On a recent weekend, Dr. Singh spent two hours coordinating and filing a claim for a patient who had a spinal cord injury and brain injury. After 19 days at Good Shepherd, “she's made a lot of progress, but she's not safe to be at home alone,” Dr. Singh said. But her insurance company “is telling us to discharge her now.” He decided instead to extend her hospital stay while the pre-approval claim proceeds. “Unfortunately, we have to cover the costs,” he said. The cost is about $1,800 a day.
Will Medicare's new rules make a difference? So far, Good Shepherd has “continued to see the same level of resistance from Advantage plans,” Dr. Singh said.
“The intention is clear, but the jury is still out on whether it's working,” said Lipschutz, of the Medicare Advocacy Center.
“It all comes down to enforcement,” he said, but he noted one lesson he learned from his researchers: There's value in appeals.
That's normal. In early 2022, Nathanson was diagnosed with prostate cancer. His oncologist ordered a special MRI scan that his Advantage plan denied. But his doctor contacted the insurance company, and after some back-and-forth, the company agreed to cover the cost of the scan. Nathanson is in remission, but he's still upset that his treatment was delayed by two to three weeks.

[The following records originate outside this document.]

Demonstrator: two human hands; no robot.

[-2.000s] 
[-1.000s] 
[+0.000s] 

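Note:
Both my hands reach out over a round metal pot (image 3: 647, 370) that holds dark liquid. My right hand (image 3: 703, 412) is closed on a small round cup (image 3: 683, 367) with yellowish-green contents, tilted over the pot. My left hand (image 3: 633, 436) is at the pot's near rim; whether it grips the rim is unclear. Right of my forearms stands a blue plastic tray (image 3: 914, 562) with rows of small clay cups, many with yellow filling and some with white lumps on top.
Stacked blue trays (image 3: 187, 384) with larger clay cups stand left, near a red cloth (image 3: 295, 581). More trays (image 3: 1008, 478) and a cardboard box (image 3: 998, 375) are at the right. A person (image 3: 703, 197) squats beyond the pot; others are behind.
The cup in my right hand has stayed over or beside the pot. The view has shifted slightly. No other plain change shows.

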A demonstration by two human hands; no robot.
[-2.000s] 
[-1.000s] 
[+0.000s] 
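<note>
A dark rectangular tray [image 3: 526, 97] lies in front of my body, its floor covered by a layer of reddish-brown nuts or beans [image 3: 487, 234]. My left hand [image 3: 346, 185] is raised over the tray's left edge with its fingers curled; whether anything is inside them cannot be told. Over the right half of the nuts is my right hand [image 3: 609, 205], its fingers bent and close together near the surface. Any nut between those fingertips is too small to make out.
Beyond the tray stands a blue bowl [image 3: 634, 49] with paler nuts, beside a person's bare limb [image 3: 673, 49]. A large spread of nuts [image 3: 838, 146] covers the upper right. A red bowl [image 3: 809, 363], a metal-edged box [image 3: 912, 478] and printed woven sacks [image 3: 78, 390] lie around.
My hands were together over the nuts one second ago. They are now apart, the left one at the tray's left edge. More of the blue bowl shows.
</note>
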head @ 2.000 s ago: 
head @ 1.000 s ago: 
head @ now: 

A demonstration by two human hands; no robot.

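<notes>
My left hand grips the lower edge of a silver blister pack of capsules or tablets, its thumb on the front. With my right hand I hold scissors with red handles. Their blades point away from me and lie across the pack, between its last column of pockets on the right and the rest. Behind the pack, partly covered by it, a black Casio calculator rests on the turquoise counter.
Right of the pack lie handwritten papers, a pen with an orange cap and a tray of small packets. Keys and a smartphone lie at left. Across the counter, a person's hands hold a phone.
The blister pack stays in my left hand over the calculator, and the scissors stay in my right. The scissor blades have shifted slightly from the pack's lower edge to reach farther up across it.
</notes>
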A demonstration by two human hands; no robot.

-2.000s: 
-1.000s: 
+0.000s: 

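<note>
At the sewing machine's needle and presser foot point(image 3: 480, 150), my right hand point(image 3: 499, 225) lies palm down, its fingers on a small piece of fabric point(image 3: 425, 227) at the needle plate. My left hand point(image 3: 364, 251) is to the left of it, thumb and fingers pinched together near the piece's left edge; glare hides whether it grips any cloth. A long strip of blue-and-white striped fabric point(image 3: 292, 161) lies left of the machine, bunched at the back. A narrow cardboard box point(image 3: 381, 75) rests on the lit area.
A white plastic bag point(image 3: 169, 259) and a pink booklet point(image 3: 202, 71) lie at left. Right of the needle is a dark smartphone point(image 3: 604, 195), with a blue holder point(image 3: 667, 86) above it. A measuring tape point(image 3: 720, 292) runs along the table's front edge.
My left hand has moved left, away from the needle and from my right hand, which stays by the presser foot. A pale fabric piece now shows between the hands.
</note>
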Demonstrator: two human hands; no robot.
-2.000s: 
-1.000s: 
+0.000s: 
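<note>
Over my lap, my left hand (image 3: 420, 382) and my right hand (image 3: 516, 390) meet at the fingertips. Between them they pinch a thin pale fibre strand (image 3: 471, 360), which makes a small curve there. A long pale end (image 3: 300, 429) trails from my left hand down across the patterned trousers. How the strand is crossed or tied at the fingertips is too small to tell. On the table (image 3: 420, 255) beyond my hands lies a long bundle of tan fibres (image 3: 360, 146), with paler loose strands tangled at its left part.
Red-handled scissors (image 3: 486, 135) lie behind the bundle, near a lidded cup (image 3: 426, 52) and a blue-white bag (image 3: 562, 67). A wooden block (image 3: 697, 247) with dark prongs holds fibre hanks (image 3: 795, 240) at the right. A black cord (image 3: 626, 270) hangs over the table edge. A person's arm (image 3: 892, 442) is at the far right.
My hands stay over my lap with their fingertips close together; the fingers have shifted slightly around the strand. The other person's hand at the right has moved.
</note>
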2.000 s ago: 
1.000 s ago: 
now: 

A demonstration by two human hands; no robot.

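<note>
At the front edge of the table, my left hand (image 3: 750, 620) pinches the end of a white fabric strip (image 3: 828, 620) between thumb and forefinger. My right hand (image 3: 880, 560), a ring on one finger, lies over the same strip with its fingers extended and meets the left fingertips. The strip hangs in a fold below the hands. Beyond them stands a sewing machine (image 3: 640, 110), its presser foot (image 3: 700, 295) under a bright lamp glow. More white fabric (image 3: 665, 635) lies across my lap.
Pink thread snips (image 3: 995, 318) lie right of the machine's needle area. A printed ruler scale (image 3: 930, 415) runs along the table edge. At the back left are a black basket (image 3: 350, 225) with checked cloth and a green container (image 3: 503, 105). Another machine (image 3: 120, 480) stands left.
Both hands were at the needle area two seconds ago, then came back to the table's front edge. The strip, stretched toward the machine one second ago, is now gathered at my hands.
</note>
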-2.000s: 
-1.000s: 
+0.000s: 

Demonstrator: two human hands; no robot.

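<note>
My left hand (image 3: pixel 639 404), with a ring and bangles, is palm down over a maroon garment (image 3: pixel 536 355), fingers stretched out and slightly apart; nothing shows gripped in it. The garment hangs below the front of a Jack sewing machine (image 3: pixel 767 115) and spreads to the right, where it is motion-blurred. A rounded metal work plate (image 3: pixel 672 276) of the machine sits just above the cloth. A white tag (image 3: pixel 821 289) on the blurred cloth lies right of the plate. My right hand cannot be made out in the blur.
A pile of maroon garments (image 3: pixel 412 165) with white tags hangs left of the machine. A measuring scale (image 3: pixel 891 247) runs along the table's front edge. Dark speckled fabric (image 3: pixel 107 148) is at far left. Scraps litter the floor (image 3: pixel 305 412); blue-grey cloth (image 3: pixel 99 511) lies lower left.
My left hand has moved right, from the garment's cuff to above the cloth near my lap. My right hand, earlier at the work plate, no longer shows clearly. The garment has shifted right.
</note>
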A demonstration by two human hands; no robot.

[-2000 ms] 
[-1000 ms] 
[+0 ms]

But when Nathanson appealed for further rehabilitation at Episcopal Homes, the insurance company refused. She was hospitalized for two more days, and the couple had to pay $1,000 out of pocket, which they consider lucky they could afford.
Nathanson broke her hip last fall and now lives in Episcopal Homes. She, too, is upset that the insurance company ignored medical experts' advice. “I wish I could have stayed with them longer,” she said in an email. “But I had to go home before I was ready.”